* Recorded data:
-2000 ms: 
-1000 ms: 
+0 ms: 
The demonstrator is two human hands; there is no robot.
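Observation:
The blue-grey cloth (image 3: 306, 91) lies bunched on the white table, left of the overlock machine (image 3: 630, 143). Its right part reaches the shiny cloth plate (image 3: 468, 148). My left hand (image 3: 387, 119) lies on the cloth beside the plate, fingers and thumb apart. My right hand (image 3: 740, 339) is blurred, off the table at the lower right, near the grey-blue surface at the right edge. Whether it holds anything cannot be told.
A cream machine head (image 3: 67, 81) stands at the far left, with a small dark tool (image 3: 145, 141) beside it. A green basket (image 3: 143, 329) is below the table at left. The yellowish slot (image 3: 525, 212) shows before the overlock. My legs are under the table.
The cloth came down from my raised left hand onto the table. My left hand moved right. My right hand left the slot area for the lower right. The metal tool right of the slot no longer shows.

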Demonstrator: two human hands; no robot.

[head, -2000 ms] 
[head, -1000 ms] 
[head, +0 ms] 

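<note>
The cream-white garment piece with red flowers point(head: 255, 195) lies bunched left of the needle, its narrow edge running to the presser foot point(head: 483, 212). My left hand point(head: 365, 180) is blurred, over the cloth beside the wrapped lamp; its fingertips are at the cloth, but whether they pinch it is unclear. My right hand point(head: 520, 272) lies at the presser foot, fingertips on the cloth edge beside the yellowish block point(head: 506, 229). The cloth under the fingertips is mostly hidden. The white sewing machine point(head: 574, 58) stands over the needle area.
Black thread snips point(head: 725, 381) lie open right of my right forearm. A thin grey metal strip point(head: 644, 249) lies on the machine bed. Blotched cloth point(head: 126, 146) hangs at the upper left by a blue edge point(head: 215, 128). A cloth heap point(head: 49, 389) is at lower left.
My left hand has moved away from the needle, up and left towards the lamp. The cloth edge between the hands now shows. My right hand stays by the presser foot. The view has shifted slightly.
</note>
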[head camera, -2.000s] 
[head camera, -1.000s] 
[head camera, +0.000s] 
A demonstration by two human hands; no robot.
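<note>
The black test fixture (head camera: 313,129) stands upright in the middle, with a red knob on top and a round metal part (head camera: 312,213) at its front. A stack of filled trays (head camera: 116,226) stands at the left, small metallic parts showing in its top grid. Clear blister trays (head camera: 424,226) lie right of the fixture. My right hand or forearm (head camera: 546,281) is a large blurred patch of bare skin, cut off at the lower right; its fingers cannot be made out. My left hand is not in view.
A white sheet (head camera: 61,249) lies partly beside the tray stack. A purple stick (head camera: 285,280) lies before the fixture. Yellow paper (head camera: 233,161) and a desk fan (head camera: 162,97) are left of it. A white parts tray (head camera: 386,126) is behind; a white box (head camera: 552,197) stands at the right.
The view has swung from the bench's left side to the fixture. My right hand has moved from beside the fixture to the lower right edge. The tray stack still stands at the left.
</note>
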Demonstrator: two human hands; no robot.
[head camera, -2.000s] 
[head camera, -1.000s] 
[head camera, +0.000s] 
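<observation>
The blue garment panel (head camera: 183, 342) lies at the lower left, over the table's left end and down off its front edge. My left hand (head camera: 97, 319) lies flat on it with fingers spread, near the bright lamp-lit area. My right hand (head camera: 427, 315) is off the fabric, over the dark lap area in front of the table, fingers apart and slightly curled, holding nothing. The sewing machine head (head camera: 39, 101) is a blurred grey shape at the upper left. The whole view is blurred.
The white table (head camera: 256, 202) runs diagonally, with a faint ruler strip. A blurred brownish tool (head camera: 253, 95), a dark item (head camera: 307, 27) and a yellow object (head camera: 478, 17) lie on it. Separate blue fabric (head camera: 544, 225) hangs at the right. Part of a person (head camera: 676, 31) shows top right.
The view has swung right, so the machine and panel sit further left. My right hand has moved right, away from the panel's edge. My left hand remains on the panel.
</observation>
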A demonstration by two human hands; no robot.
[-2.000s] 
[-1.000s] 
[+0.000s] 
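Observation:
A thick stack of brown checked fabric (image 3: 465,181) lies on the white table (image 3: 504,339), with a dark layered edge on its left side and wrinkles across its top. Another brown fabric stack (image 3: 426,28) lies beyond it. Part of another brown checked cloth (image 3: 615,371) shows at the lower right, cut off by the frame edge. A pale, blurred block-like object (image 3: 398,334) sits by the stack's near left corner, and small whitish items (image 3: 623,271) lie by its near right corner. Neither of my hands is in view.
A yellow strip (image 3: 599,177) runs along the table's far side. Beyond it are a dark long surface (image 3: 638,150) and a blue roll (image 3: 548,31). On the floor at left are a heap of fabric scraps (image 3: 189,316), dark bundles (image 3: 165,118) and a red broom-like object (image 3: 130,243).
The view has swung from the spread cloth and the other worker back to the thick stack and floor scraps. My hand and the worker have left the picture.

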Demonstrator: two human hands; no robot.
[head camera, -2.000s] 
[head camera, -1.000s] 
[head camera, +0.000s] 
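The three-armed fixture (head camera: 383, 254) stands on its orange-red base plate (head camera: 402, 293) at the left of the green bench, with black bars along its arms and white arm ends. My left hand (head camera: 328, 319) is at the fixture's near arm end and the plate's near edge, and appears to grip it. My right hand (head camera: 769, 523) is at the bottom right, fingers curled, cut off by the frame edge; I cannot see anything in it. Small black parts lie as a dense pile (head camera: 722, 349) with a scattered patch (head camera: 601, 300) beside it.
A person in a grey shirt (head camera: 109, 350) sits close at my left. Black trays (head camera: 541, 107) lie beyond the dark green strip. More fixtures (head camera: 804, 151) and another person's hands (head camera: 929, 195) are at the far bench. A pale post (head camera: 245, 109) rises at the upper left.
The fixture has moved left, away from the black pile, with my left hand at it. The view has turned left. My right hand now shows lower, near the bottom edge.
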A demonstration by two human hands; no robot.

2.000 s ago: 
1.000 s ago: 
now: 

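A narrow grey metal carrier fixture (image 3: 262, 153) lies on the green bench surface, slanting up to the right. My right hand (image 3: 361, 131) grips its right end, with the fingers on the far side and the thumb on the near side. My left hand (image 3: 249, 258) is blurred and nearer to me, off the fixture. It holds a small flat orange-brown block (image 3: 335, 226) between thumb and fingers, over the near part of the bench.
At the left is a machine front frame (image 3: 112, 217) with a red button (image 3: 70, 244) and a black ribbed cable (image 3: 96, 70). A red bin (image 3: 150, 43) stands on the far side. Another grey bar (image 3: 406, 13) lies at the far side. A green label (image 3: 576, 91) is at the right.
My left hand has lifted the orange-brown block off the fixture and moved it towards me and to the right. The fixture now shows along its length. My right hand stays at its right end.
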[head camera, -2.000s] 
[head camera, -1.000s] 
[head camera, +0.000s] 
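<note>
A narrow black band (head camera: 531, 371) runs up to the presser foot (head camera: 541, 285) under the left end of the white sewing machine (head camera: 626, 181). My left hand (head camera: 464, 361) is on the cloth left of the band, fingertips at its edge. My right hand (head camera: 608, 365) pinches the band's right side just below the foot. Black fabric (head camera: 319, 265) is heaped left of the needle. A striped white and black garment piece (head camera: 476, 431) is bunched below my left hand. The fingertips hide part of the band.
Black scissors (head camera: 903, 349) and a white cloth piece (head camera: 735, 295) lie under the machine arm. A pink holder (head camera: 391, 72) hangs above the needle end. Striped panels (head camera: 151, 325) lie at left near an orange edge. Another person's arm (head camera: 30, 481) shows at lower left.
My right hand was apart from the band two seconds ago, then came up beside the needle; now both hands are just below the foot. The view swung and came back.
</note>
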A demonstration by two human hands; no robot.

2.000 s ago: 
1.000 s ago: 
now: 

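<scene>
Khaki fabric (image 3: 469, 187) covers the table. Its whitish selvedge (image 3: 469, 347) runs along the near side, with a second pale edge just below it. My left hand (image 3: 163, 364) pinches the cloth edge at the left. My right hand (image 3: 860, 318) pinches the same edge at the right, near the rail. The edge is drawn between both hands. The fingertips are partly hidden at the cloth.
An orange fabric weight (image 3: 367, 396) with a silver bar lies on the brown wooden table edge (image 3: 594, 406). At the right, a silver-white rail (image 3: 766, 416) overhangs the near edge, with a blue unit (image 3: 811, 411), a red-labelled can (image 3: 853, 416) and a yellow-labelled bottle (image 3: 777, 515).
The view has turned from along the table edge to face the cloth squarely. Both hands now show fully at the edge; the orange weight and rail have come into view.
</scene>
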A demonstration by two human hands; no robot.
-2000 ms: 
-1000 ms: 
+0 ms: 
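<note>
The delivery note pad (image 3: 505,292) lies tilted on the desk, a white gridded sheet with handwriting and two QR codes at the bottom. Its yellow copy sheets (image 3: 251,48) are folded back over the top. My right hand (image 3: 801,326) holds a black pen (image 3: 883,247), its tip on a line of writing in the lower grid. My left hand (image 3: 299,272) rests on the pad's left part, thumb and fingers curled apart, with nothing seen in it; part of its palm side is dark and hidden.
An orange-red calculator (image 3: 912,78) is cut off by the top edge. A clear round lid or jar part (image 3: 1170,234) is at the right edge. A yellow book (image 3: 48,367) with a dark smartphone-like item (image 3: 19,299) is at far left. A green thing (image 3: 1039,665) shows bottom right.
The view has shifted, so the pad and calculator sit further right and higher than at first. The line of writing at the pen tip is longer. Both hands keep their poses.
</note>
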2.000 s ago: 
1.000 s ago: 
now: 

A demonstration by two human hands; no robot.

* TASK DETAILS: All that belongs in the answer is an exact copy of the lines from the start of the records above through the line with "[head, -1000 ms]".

* EXERCISE OUTPUT:
-2000 ms: 
-1000 ms: 
+0 ms: 
The demonstrator is two human hands; there is no robot.
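Observation:
The blue-grey cloth (image 3: 306, 91) lies bunched on the white table, left of the overlock machine (image 3: 630, 143). Its right part reaches the shiny cloth plate (image 3: 468, 148). My left hand (image 3: 387, 119) lies on the cloth beside the plate, fingers and thumb apart. My right hand (image 3: 740, 339) is blurred, off the table at the lower right, near the grey-blue surface at the right edge. Whether it holds anything cannot be told.
A cream machine head (image 3: 67, 81) stands at the far left, with a small dark tool (image 3: 145, 141) beside it. A green basket (image 3: 143, 329) is below the table at left. The yellowish slot (image 3: 525, 212) shows before the overlock. My legs are under the table.
The cloth came down from my raised left hand onto the table. My left hand moved right. My right hand left the slot area for the lower right. The metal tool right of the slot no longer shows.
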
Demonstrator: two human hands; no robot.

[head, -2000 ms] 
[head, -1000 ms] 

That was the complete answer.